[INSTRUCTIONS FOR THE TASK] Whenever a picture appears, leave it out while repeating all the other data exactly.

------ MATERIAL PROVIDED

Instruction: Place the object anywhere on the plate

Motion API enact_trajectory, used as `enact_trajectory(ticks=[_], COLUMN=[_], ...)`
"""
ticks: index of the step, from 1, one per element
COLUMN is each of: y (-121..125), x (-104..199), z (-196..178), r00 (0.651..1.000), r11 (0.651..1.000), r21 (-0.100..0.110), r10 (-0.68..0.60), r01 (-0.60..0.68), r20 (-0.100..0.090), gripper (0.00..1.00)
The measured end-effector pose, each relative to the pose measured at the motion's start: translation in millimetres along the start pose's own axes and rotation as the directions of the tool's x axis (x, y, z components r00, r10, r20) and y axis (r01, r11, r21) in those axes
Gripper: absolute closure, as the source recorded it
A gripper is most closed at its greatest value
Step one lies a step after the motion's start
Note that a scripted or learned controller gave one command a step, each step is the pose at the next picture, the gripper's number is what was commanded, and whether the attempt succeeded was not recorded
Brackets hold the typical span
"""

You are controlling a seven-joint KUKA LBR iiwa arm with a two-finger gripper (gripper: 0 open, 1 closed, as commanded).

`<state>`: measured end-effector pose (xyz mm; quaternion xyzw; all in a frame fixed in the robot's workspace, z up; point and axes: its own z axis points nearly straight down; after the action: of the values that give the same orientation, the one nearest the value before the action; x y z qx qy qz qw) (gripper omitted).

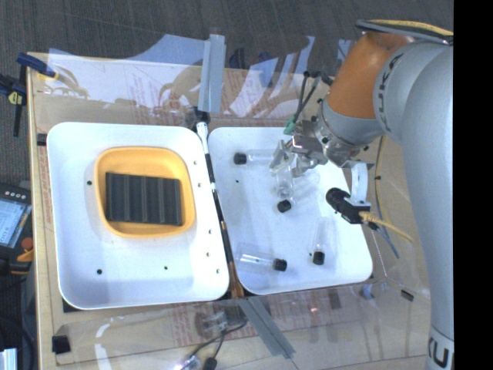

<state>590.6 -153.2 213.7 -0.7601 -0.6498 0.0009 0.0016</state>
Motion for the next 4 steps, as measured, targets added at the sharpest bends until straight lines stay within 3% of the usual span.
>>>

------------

[RESPONSE AREA]
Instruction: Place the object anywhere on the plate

Motion API enact_trajectory, used as `enact_trajectory(ticks=[_], COLUMN=[_], ...)`
"""
ticks: index of the step, from 1, one per element
COLUMN is each of: y (-121..125), x (-104..199), z (-196..178), r00 (0.651..1.000), r11 (0.651..1.000), r21 (-0.100..0.110), r10 (-0.68..0.60), r01 (-0.60..0.68), r20 (-0.100..0.090), gripper (0.00..1.00)
The measured end-effector pose, each relative to the pose measured at the motion's start: translation in millimetres along the start pose's own axes and rotation as the directions of the tool's x axis (x, y, z components r00, r10, r20) and y axis (r01, r11, r21) in those axes
Gripper: absolute closure, as the source recorded it
A gripper is most closed at its greatest value
Step one lies a step after the motion's start
Note that a scripted or learned controller gave one command a step, each step is the pose at the next picture, the gripper's number is what was commanded, and whether the attempt succeeded was not recorded
Brackets hold the typical span
"""

You are controlling a seven-joint KUKA LBR iiwa arm with a two-finger gripper (gripper: 0 open, 1 closed, as commanded).

`<state>`: measured end-effector pose (xyz mm; quaternion xyzw; all in a frame fixed in the robot's workspace, z up; point and axes: its own z axis points nearly straight down; after the action: of the values that give the same orientation, the one nearest the value before the action; x y z qx qy qz qw) (gripper omitted).


<state>590.6 -153.2 213.7 -0.7601 -0.6498 0.0009 0.0016</state>
Motion for the next 4 steps, as measured, targets added at the sharpest bends until straight lines stay within 3% of the usual span.
>>>

The required output has been given in full.